Drug-coated balloon adhesion. A and B, Representative low- and high-power SEM images of DCB-treated artery illustrating the presence of drug particle adhered into the luminal surface. C, Illustration of drug particle adhesion during drug-coated balloon deployment.

A limitation of this study included the use of culture medium, rather than whole blood, as the working fluid in our ex vivo system. Additionally, the system utilized healthy carotid (non-diseased) arteries and physiological conditions mimicking below the knee tibial arteries.
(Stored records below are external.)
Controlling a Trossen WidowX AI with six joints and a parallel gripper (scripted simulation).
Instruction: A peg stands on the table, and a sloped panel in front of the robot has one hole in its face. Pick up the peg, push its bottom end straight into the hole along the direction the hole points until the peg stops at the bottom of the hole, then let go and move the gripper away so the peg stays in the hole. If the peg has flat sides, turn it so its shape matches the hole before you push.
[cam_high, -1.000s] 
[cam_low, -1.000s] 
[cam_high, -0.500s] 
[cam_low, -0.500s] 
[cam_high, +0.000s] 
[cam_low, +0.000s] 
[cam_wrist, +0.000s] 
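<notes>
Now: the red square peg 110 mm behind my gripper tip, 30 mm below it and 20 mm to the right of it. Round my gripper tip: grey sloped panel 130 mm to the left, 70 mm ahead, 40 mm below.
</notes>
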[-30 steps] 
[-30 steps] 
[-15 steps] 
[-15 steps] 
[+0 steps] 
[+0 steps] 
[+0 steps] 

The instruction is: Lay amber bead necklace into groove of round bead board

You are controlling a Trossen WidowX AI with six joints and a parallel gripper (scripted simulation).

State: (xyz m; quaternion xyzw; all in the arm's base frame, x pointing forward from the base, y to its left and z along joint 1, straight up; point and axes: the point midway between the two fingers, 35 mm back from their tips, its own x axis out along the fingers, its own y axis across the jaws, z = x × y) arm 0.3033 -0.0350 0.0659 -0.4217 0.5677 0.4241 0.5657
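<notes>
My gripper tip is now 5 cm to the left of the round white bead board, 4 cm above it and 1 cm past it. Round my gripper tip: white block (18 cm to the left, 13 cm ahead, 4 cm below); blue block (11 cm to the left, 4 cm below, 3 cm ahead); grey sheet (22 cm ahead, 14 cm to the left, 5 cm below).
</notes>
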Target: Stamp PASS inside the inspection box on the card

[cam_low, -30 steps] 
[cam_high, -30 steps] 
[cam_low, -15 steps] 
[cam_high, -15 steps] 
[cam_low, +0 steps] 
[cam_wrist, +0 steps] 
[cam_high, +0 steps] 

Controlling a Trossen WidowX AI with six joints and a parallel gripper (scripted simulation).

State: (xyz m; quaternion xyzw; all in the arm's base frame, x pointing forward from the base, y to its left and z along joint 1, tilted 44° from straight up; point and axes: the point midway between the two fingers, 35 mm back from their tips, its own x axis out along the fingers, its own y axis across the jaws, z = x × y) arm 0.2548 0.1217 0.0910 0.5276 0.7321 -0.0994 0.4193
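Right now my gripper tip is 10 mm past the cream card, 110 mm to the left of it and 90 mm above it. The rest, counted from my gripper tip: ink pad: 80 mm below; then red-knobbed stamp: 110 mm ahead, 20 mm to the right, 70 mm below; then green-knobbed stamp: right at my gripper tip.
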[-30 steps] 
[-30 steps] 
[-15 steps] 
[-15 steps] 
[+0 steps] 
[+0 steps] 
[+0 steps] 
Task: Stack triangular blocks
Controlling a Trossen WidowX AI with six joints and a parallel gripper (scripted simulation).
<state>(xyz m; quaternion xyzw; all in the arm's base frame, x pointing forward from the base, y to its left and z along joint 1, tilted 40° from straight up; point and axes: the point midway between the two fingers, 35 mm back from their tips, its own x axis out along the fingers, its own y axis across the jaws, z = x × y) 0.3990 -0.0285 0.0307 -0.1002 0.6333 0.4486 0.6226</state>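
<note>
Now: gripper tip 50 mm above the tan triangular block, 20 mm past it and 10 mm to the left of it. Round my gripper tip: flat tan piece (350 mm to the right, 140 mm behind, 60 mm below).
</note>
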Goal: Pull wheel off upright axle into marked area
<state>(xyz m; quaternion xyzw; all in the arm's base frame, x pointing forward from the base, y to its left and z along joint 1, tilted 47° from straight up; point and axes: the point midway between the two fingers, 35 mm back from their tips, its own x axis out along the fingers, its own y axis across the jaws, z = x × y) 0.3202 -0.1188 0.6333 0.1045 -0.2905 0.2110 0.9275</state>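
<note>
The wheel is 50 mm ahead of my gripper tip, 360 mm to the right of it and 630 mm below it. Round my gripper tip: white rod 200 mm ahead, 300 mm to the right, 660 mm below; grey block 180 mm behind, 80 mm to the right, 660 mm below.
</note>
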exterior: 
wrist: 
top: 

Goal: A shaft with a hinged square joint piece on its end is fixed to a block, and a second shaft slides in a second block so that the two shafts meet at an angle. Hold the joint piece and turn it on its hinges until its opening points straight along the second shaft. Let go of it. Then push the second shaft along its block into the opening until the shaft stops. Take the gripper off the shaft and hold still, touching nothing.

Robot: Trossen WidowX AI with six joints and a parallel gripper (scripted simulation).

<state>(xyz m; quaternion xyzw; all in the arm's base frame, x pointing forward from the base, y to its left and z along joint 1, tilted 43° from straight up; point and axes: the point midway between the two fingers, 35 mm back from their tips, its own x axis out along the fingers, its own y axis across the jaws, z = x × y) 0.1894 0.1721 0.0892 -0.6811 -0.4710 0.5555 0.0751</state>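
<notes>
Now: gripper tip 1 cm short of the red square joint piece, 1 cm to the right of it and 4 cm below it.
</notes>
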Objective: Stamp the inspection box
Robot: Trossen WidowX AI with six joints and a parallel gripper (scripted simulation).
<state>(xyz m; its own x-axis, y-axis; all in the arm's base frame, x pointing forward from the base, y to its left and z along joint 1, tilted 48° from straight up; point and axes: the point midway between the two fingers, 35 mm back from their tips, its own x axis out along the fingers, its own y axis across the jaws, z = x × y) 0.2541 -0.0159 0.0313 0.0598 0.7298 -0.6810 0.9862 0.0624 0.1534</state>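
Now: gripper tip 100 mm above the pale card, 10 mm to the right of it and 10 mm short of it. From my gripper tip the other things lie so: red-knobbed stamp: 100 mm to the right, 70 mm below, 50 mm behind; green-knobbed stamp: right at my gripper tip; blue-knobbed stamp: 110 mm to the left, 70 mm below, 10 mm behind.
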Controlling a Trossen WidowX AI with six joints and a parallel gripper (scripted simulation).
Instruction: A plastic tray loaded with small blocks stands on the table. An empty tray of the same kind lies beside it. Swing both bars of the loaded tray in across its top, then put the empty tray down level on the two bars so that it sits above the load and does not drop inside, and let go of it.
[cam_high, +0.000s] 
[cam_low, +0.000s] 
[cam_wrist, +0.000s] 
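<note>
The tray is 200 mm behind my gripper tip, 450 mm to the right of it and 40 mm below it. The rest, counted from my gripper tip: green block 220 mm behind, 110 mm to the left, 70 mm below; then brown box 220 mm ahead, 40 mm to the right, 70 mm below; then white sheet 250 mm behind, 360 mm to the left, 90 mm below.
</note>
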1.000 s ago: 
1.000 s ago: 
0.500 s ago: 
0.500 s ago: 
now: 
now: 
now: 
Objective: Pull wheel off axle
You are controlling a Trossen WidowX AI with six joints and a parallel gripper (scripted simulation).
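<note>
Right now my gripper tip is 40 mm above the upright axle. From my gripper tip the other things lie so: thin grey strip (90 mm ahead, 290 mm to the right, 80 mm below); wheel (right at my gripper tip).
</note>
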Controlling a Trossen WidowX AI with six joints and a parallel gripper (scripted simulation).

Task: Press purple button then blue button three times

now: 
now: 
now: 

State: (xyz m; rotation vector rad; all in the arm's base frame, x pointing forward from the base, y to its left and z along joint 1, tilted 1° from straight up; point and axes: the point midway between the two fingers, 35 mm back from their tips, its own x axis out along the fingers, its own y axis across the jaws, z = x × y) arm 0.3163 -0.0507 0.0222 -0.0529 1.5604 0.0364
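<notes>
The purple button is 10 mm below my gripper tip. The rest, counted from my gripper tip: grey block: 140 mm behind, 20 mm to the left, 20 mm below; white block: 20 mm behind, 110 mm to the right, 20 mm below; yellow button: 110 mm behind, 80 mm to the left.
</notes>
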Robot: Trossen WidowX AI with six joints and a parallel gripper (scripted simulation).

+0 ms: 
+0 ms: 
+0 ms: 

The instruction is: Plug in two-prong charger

Lastly, this was a DCB-specific study and the data presented may not translate to other available DCBs.

Conclusion

Our ex vivo studies successfully demonstrated the impact of varying inflation parameters on paclitaxel delivery and retention using a commercially available DCB. Pharmacokinetic results showed an increase in arterial drug levels in arteries treated with shorter transit times and higher DCB-to-artery ratio. Optimization of delivery parameters can serve as an effective strategy to enhance clinical DCB outcomes.